#### WORK TO COMPLETE:
When you repeat the material, keep each line exact and omit the pictures.

______________________________

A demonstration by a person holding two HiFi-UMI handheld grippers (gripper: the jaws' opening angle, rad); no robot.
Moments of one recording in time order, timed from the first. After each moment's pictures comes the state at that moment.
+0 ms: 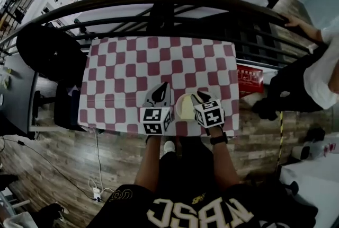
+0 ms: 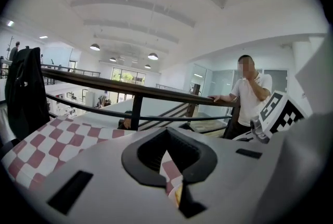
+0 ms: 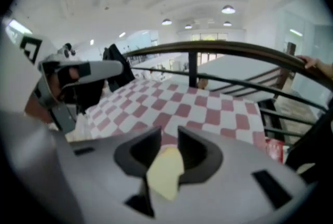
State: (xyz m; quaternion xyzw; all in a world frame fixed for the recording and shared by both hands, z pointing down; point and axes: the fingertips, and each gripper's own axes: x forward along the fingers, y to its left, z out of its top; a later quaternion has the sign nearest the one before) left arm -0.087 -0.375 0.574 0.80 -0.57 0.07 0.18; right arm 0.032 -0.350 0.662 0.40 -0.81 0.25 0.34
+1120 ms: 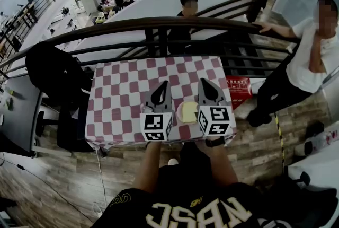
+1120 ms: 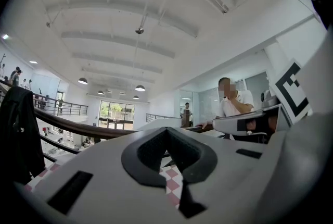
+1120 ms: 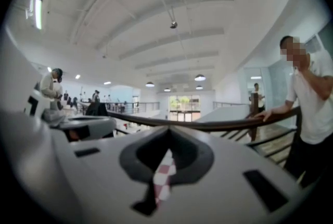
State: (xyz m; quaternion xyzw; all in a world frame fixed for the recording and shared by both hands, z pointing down) left arm -0.092 -0.319 0.413 0.84 -0.54 -0.03 0.01; right arm 0.032 -0.321 0.415 0.58 -0.81 0.04 0.04
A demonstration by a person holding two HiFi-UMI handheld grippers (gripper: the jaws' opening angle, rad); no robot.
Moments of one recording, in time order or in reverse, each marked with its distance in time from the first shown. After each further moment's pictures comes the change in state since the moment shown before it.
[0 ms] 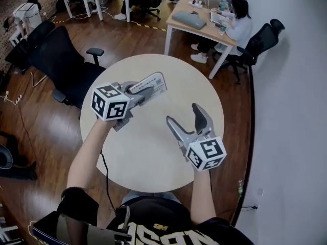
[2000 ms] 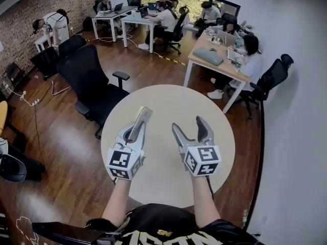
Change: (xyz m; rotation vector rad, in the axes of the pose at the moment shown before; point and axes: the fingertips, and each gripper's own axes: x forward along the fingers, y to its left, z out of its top) left arm -0.170 -0.036 -0.023 0.114 -0.366 0.717; right arm 0.039 0.063 0.041 -0.041 -0.042 -0.024
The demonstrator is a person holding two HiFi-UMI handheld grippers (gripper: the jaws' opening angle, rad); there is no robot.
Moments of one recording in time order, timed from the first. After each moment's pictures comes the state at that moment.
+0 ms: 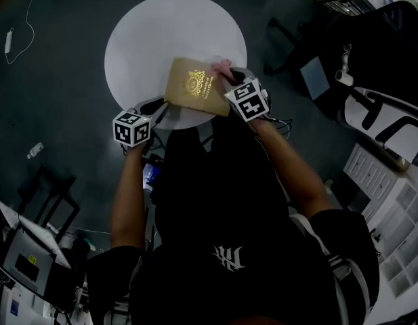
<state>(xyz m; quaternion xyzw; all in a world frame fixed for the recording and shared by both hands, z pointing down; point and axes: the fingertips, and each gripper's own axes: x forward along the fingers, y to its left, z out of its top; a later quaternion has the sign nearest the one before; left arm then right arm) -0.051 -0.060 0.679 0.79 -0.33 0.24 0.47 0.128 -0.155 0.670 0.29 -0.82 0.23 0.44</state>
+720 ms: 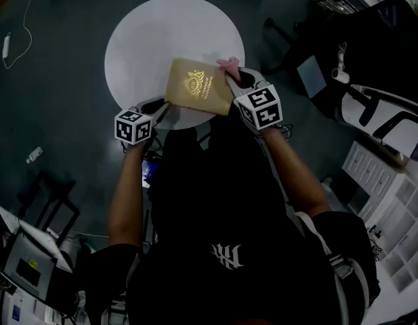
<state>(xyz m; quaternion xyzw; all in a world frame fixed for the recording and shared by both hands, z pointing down) -0.046 -0.058 0.678 0.79 -0.31 0.25 0.47 0.131 -0.164 0.598 0.34 -0.84 0.24 0.34</state>
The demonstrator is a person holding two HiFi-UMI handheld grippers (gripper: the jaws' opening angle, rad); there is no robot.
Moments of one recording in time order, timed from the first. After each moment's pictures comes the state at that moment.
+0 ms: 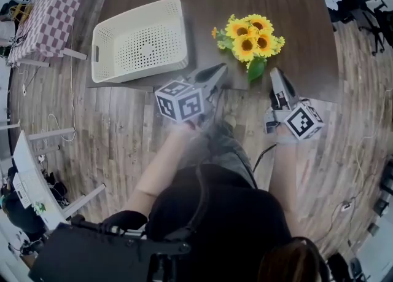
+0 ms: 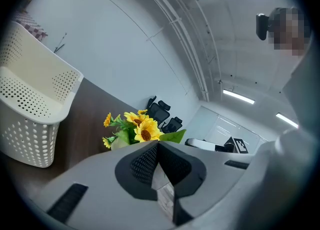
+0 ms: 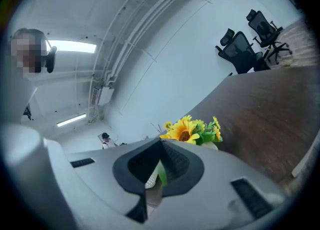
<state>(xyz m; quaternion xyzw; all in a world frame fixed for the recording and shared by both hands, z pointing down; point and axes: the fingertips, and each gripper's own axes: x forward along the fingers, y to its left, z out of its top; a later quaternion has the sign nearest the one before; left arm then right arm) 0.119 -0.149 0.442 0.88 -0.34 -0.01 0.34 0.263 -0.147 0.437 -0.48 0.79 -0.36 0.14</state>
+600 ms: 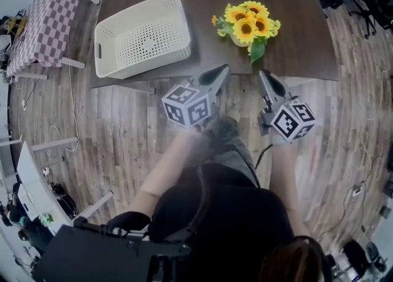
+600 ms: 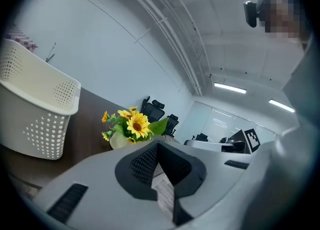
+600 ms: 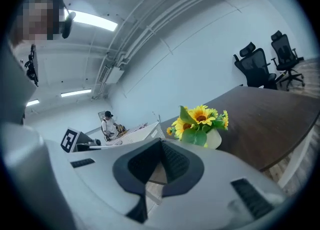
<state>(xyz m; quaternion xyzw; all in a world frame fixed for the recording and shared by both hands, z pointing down) 0.113 -0.092 0.437 0.90 -0.32 0.01 0.28 0.203 -0.075 0.432 -0.48 0.83 -0.27 0.04</state>
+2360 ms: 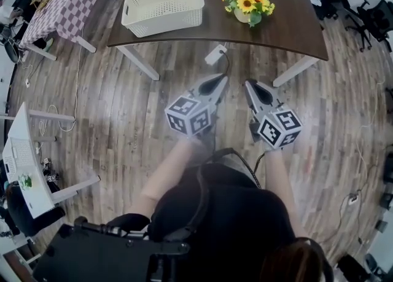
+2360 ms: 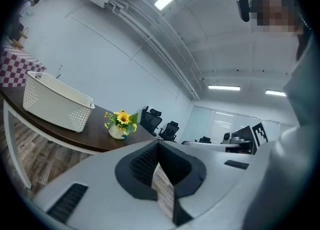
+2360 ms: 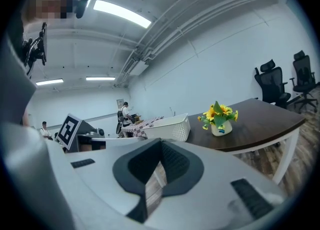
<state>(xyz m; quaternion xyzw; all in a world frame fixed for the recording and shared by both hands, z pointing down) 0.085 0.131 0.411 0.90 -0.37 -0.03 0.22 0.143 0.145 0.407 -0.42 0.89 -0.18 -0.01</state>
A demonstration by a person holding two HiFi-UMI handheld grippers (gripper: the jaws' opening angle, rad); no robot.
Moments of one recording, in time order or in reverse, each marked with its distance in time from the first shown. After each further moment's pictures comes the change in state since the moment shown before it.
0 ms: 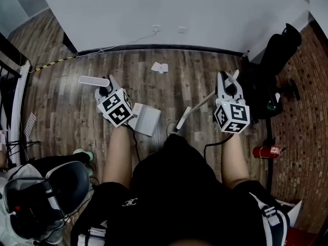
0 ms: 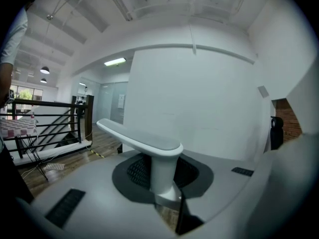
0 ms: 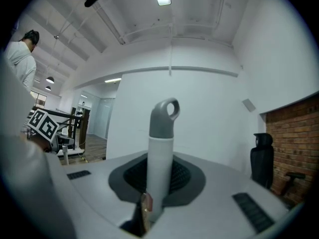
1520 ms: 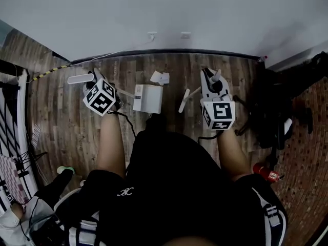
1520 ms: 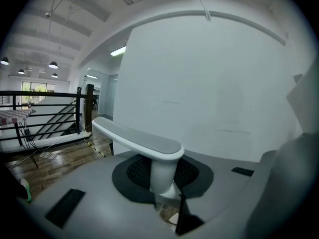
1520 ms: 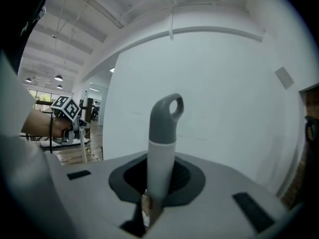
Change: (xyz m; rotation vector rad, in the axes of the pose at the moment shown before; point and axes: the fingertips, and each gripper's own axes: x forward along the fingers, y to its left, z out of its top) left arm 0.364 -0.119 0.032 -0.081 0.074 0.164; right arm 0.372 -0.111 -0.087 -0.031 0.119 0.195
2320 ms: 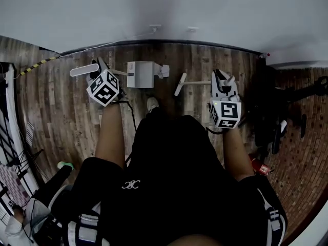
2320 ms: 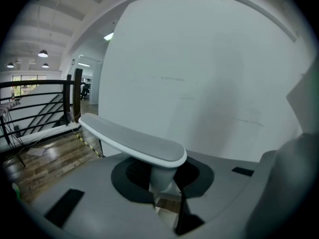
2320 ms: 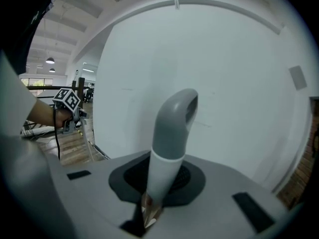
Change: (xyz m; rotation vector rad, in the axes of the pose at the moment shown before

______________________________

#### REPLY TO THE EXERCISE:
A demonstration by a person holding two HiFi-UMI handheld grippers (gripper: the jaws' opening angle, rad); no robot.
Moments of one recording in time order, timed from the first. After each moment's pictures comes the state at that moment.
+0 ms: 
+0 ms: 
+0 ms: 
State: (xyz m; quaternion xyzw; all in a world frame fixed for the recording and shared by both hands, z pointing down; point and axes: the fingertips, and each gripper's own axes: x forward along the fingers, y to its left, z out of its top; a later quaternion has the sign nearest the one before) left arm -0.087 -0.375 0.574 0.80 -0.57 0.07 0.18; right arm 0.032 -0.350 0.662 0.40 -0.81 0.25 0.34
+1120 ms: 
+1120 ms: 
+1120 ms: 
State: (xyz m; quaternion xyzw; all in a world frame fixed for the recording and shared by both hands, z pointing down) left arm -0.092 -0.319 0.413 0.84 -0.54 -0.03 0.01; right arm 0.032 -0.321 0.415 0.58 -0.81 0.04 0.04
A demonstration by a person holding two HiFi-UMI handheld grippers (gripper: the jaws' opening angle, rad); no robot.
Moments of one recording, in time order or in reverse, each marked with its distance in time from the first shown. After each further moment's pictures comes the change in state since the moment shown before it.
[0 ms] 
[2000 ms] 
Change: (xyz m; rotation vector rad, in the axes of the pose at the moment shown before; point and axes: the fingertips, and each gripper's own axes: x forward along the fingers, y to its left, z out of its top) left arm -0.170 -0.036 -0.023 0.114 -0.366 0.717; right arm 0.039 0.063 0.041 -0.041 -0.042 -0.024
The demonstrator is a person holding two HiFi-UMI handheld grippers (gripper: the jaws' opening angle, rad); there is no robot.
Moments of one recording in time order, timed from the first. After each moment's pictures comes the state at that moment.
+0 ms: 
<state>(xyz m; quaternion xyzw; all in a world frame fixed for the recording and shared by both hands, z pointing down; point and axes: the fingertips, and each gripper's own axes: x forward along the fingers, y to its left, z out of its top; a later quaternion has the sign nearest the one before; left arm then right arm) -0.051 -0.060 0.679 0.79 -0.33 0.24 0.47 0.128 -0.155 0.670 0.29 -0.82 0.23 0.44</state>
+720 ms: 
<state>(xyz m; quaternion xyzw; all in a world frame fixed for the recording and shared by both hands, z pointing down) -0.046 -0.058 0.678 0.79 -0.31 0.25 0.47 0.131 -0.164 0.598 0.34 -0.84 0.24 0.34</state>
The demonstrator is a person holding two HiFi-UMI handheld grippers (gripper: the jaws' opening angle, rad); there is no robot.
Moments of one recording in time order, timed from the first. After each moment's pictures comes the state at that moment.
+0 ms: 
+0 ms: 
+0 ms: 
<state>(xyz m; quaternion xyzw; all in a world frame fixed for the recording and shared by both hands, z pointing down; point and axes: the fingertips, and each gripper's own axes: x forward along the fingers, y to its left, z out of its top; a later quaternion has the sign nearest the one before; left arm then right arm) 0.119 -0.149 0.442 0.88 -0.34 -0.01 0.34 0.263 -0.147 0.437 -0.48 0.79 -0.36 0.14</state>
+600 ms: 
+600 ms: 
+600 ms: 
<state>(xyz m; quaternion xyzw; all in a world frame fixed for the recording and shared by both hands, z pointing down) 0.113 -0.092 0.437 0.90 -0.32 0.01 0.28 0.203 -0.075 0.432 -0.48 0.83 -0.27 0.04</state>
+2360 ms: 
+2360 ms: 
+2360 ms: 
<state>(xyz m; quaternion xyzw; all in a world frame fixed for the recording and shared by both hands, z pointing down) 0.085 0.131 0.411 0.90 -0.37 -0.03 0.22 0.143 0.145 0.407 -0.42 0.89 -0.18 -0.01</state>
A demonstration by a person holding two HiFi-UMI handheld grippers (gripper: the jaws' opening angle, rad); no robot.
Moments of one recording, in time order or in reverse, each marked with its distance in time from the first shown. After each further moment's pictures comes the change in state since the moment shown before it.
0 ms: 
0 ms: 
0 ms: 
1520 ms: 
1520 ms: 
1520 ms: 
Change: (xyz m; rotation vector rad, in the axes of the pose at the moment shown before; point and axes: the fingertips, and each gripper's own axes: x forward along the fingers, y to its left, z out of its top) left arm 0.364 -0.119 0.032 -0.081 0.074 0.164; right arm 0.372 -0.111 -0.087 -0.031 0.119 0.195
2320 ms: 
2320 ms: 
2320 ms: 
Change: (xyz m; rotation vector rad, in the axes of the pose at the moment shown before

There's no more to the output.